Today a release was issued by Sagient Research – Sagient Research is a publisher of independent research. The release was about their research report which demonstrated a "significant decline" in FDA approvals during 2007 citing a 13% drop in 2007. In addition, according to the company, the number of approvable letters increased by 40%:
|
Percentage Change in FDA Decisions: 2006 vs. 2007 |
|||
|
Decision Type |
2007 |
2006 |
Change |
|
Approved |
64% |
73% |
-13% |
|
Approvable Letter |
28% |
20% |
40% |
|
Non-Approvable |
8% |
6% |
22% |
Also according to the company, the average stock price change that was the result of an approvable letter dropped in 2007 to a 12.89% from 21.42% in 2006, which would mean that approvable letters are having less of an impact and that perhaps investors are adjusting to this new paradigm.
This is not good news for the agency – especially one that is committed to bringing new drugs to market. This, combined with a much lower rate of enforcement by the agency as expressed through a weak stream of warning letters indicates an agency, and hence and industry, that has much changed.
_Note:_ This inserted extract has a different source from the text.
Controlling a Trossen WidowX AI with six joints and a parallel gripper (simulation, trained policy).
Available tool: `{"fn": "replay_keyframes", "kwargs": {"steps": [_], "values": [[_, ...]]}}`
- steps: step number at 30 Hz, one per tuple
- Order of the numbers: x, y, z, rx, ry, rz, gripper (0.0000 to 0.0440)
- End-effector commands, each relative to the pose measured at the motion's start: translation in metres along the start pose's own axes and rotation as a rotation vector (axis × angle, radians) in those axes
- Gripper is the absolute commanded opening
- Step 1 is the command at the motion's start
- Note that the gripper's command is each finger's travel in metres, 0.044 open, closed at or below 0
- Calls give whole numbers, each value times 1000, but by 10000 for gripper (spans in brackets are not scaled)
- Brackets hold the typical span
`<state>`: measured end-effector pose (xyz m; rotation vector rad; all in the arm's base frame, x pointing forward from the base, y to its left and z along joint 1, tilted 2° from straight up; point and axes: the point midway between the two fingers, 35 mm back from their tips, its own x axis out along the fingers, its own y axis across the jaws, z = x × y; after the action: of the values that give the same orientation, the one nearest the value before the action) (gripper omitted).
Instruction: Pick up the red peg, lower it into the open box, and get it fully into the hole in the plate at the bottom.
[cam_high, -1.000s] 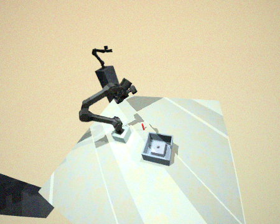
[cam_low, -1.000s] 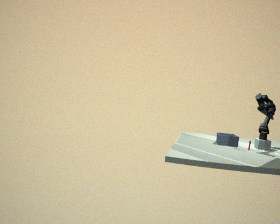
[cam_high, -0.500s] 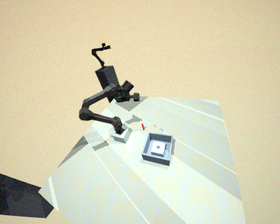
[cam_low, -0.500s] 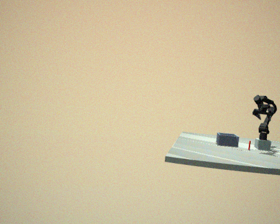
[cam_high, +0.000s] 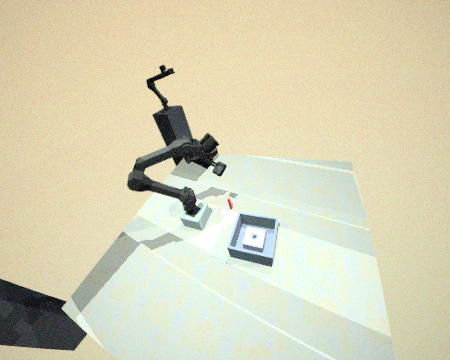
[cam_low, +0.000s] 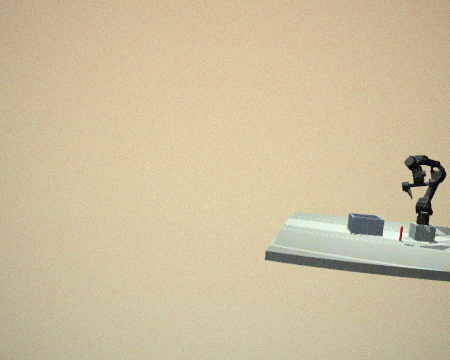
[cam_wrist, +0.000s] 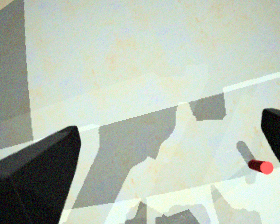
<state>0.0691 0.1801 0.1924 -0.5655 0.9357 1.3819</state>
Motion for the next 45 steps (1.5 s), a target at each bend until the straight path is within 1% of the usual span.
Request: {"fn": "replay_keyframes", "kwargs": {"steps": [1,26,36,45], "values": [[3,-6,-7,105,35,-20,440],[19,-38,-50,930,221,-223,440],[28,-47,-67,1253,286,-334,440],[39,-57,-80,1534,338,-460,440]]}}
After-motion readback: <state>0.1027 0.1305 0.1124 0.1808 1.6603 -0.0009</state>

Who said the Agency is really “…committed to bringing new drugs to market..”? Is there any mandate in the Agency’s authorizing legislation for that?
The entire purpose of the establishment of the agency is to regulate drugs, including their approval. Each year the agency has to report on its track record in new approvals and PDUFA timelines. And the agency has developed a critical path initiative that, though never properly promoted, highlights the agency goals in bringing new molecules to the benefit of patients.